А вот фильм о другом художнике, на мой взгляд, гениальном: очень открытое, тихое, доброе лицо Бориса Смирнова-Русецкого. И его картины. На них нет дальних миров, а только вот этот, который мы каждый день можем видеть. Но разве мы видим его? Взгляд художника проходит сквозь плоть вещей, опрозрачнивает их и делает ощутимым, видимым, кажется, сам невидимый Дух. И сама собой выходит, как утренняя заря, та тайная гармония мира, которая всегда ускользает от невнимательных глаз. Кто дослушал мир до такой тишины? Доглядел до нежнейшего света, до засветившейся музыки?
Перед нами раскрывается и судьба этого художника (десять лет в лагерях и пять лет ссылки), так и не успевшего увидеть любимую мать — не дождалась его. Она смотрит на нас с портрета, от которого постепенно остаются только рама и черный прямоугольник в ней.
А тихий человек с маленькой бородкой говорит нам: “Можно было держать голову низко, а душу высоко”. И не надо других громких слов про обращенность к Богу. Оно чувствуется сквозь молчание.
В Евангелии сказано: что ни попросите у Отца, дастся вам. Слова эти могут вызвать полное недоумение. Уж сколько просили! А что дается? “Что тебе твой Бог делает?” — спрашивает Родион Раскольников Соню. “Всё делает”, — отвечает Соня с тоскливой убежденностью, что он этого не поймет. Бог дает только тогда, когда к Нему обращаются. Не со словами только, а всем существом. Обращение к Богу предполагает отсутствие всяких просьб, чего бы то ни было для себя. Обращение к Богу есть отвержение себя. Ты, а не я. Это “Ты” входит в душу, заполняет и переполняет ее. И бесконечно обделенная девочка говорит: “Нас коснулась счастливым крылом Природа, дав жизнь. Мы видим свет. Мы видим потрясающий мир”. И она умеет слышать, как растет трава и как дышат ангелы.

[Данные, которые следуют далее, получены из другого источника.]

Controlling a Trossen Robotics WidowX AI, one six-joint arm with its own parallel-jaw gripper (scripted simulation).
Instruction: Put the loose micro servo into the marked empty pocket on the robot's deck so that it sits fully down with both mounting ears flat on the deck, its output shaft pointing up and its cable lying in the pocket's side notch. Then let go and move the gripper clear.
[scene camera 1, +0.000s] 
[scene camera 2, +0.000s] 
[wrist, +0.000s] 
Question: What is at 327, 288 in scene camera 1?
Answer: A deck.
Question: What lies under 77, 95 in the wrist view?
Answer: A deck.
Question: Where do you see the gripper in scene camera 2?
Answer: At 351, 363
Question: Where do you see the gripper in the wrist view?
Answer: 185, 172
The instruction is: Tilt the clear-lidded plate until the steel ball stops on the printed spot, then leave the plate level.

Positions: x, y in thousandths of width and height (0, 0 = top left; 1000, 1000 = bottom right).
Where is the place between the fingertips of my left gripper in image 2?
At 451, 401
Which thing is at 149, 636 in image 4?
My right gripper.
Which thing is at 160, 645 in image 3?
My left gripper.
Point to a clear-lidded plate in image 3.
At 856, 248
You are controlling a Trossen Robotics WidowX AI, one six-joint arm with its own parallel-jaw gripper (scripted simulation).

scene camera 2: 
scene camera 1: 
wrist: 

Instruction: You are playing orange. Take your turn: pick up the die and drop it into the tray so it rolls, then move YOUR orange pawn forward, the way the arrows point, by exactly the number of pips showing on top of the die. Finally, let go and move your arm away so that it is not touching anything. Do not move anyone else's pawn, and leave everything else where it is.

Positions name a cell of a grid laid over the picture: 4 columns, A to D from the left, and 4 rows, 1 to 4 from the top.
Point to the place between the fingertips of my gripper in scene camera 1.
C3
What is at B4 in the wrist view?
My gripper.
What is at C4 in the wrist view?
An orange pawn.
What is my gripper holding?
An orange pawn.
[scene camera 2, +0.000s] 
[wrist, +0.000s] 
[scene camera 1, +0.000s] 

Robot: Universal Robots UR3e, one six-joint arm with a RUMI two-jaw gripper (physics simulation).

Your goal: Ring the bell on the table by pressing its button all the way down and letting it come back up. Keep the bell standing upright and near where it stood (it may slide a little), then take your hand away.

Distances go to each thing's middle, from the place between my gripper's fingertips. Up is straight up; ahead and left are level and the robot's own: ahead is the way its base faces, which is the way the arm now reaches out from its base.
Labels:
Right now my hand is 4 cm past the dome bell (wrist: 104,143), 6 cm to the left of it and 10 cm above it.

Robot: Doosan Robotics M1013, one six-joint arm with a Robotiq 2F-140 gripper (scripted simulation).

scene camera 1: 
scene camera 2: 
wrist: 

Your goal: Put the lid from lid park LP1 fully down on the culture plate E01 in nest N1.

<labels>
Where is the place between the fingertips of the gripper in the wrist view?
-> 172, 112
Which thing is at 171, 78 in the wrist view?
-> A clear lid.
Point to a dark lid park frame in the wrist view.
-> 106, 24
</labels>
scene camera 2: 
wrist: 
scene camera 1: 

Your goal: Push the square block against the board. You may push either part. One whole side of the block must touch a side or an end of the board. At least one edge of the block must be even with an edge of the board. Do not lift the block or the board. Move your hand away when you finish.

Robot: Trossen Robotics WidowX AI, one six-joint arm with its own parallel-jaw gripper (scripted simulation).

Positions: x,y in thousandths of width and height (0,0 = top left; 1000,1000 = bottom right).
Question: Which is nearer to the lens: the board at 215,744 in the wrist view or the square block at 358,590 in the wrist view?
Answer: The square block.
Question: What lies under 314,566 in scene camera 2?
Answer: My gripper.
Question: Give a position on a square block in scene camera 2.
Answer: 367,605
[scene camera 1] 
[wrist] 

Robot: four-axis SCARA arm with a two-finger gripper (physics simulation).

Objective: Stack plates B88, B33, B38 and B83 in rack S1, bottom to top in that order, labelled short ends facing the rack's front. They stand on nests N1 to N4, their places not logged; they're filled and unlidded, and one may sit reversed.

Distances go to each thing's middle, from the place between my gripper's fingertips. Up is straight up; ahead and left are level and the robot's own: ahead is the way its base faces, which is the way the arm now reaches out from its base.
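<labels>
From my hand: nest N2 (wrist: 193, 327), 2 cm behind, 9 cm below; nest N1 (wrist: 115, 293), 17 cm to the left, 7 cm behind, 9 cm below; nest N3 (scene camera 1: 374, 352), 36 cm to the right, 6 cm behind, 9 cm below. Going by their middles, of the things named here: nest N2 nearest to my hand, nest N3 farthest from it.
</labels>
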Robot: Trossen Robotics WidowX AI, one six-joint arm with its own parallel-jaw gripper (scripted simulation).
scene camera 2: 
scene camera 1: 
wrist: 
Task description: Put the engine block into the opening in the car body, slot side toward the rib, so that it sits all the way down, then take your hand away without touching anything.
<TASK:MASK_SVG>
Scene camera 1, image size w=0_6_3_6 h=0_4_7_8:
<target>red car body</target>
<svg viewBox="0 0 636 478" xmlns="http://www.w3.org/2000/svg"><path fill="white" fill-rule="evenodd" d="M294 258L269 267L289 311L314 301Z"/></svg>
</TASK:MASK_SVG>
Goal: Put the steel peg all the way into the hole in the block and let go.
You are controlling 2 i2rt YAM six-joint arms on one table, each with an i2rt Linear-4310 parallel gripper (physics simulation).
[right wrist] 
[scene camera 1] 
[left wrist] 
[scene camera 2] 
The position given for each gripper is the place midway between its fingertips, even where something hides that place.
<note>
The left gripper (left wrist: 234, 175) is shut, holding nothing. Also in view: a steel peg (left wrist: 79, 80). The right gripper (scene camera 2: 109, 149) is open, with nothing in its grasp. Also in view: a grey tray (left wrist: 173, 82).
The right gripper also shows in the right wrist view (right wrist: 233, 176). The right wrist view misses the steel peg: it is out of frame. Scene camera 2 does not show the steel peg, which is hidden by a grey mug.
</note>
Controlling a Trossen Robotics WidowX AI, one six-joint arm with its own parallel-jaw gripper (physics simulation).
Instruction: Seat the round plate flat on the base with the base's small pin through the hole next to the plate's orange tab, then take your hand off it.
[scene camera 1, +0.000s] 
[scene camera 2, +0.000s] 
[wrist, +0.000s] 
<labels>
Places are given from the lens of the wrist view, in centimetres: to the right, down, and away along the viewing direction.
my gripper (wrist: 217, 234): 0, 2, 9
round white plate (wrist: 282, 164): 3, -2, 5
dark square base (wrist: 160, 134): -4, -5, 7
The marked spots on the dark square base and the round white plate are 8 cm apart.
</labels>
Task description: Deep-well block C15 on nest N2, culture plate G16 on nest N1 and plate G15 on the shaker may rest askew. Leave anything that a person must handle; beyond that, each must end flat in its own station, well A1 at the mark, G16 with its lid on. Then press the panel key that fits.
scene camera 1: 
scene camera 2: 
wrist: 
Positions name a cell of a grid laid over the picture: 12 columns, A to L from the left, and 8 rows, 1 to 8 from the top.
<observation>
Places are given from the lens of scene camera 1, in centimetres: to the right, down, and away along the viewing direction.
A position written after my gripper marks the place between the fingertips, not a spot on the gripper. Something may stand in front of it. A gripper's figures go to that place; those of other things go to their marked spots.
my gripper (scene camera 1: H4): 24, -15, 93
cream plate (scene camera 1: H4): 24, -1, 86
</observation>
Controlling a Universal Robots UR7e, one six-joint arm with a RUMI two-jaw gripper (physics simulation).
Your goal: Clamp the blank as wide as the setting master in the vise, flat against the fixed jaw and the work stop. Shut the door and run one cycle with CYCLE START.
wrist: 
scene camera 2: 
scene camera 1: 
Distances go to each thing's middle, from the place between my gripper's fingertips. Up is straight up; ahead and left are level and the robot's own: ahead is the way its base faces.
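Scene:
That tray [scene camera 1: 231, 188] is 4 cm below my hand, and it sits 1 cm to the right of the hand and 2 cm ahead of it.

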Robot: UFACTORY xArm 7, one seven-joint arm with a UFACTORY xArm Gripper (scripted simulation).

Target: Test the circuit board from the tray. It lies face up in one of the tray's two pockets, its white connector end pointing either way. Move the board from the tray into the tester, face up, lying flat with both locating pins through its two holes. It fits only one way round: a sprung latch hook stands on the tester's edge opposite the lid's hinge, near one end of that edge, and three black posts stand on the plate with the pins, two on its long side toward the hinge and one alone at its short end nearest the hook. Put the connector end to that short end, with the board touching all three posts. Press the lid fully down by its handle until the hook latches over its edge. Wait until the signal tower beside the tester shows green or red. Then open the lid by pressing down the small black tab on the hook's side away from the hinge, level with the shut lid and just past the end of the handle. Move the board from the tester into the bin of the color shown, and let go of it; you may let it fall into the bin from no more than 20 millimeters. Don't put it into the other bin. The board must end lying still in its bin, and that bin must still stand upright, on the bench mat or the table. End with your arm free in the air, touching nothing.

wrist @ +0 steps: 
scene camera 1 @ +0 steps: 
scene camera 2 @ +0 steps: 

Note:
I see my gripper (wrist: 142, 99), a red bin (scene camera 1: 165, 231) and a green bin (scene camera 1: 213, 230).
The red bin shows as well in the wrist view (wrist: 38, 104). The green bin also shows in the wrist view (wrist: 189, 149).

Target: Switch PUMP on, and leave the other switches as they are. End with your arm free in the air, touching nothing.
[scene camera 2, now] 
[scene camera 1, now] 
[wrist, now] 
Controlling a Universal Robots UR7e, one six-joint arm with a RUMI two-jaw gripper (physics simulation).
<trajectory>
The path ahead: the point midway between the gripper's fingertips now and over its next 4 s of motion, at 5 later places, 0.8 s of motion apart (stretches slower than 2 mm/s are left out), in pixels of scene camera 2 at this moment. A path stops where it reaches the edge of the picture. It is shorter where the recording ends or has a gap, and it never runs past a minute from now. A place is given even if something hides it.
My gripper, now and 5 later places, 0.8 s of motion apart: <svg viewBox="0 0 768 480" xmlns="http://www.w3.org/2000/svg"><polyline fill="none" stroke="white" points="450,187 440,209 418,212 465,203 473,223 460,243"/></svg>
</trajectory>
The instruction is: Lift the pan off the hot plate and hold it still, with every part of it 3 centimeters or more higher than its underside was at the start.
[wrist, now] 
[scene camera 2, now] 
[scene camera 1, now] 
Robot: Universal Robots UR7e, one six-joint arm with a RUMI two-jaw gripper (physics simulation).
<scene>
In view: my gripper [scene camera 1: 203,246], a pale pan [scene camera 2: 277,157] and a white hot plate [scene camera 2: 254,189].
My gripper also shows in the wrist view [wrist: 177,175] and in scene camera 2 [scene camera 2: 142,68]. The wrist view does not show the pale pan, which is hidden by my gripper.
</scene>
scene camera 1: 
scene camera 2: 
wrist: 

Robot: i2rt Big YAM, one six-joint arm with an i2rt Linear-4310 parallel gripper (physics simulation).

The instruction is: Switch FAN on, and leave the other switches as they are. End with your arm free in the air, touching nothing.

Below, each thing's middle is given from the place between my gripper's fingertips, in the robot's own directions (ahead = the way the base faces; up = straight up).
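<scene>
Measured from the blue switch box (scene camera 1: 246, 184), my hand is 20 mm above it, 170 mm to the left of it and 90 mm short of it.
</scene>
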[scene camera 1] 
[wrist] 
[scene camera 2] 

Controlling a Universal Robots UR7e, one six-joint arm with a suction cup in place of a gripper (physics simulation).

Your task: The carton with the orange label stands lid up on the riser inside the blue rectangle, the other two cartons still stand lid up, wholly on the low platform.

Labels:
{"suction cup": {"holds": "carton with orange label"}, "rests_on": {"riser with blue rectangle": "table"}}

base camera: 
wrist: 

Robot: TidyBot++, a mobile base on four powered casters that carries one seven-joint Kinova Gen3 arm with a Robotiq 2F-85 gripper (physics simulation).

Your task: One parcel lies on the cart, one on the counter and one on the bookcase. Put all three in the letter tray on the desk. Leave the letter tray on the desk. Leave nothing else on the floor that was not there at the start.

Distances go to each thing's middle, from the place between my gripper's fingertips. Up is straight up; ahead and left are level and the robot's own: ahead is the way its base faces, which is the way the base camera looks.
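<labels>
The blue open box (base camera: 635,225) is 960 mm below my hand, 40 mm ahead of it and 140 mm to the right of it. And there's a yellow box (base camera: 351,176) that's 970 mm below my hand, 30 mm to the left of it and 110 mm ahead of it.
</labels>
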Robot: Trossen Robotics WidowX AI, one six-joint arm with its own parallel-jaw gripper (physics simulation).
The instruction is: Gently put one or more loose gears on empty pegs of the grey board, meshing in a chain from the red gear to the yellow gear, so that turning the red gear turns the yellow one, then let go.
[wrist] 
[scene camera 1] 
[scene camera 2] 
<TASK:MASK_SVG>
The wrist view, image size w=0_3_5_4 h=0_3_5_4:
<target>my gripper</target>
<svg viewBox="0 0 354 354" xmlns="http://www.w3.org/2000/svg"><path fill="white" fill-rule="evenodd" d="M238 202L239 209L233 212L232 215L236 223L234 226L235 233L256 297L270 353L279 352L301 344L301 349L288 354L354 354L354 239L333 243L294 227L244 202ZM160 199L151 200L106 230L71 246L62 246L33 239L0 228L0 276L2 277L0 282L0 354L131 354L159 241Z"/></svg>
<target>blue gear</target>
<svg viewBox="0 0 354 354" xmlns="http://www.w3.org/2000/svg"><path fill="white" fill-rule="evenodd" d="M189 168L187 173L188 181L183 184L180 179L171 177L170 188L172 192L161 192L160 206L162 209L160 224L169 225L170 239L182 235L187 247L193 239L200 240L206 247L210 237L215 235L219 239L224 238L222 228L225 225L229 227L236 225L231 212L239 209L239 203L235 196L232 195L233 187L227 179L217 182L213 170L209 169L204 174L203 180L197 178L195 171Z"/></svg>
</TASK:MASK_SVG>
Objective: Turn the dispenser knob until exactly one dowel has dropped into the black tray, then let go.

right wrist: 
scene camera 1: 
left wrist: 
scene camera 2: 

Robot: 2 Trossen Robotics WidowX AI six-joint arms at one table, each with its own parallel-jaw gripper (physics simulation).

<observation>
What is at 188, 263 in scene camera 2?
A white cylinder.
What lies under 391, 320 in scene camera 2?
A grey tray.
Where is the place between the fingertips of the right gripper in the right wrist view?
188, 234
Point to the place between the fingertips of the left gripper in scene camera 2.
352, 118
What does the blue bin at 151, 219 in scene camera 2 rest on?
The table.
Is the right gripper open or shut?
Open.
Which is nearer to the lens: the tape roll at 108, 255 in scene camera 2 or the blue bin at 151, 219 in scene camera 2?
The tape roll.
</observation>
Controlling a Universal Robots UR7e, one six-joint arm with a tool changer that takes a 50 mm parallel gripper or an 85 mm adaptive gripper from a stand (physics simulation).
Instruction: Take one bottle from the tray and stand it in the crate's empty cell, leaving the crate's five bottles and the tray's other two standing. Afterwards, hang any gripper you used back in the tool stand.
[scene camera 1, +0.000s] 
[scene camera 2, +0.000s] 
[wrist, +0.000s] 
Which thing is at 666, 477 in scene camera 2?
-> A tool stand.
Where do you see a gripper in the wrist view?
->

Она сама дышит так глубоко, как люди, вполне владеющие своим телом, дышать не умеют. Они нередко страдают от бессмыслицы жизни. А смысл ее — у них под ногами и, может быть, растоптан ими…
Фильмы В. Орехова собирают и оживляют этот растоптанный смысл.
Я написала только о нескольких фильмах. Они разок показаны по каналу “Культура”. И — забыты. И как жаль, что они не показываются вновь. Они насущно необходимы. Они действительно обращены к Богу. И учат обращаться к нему.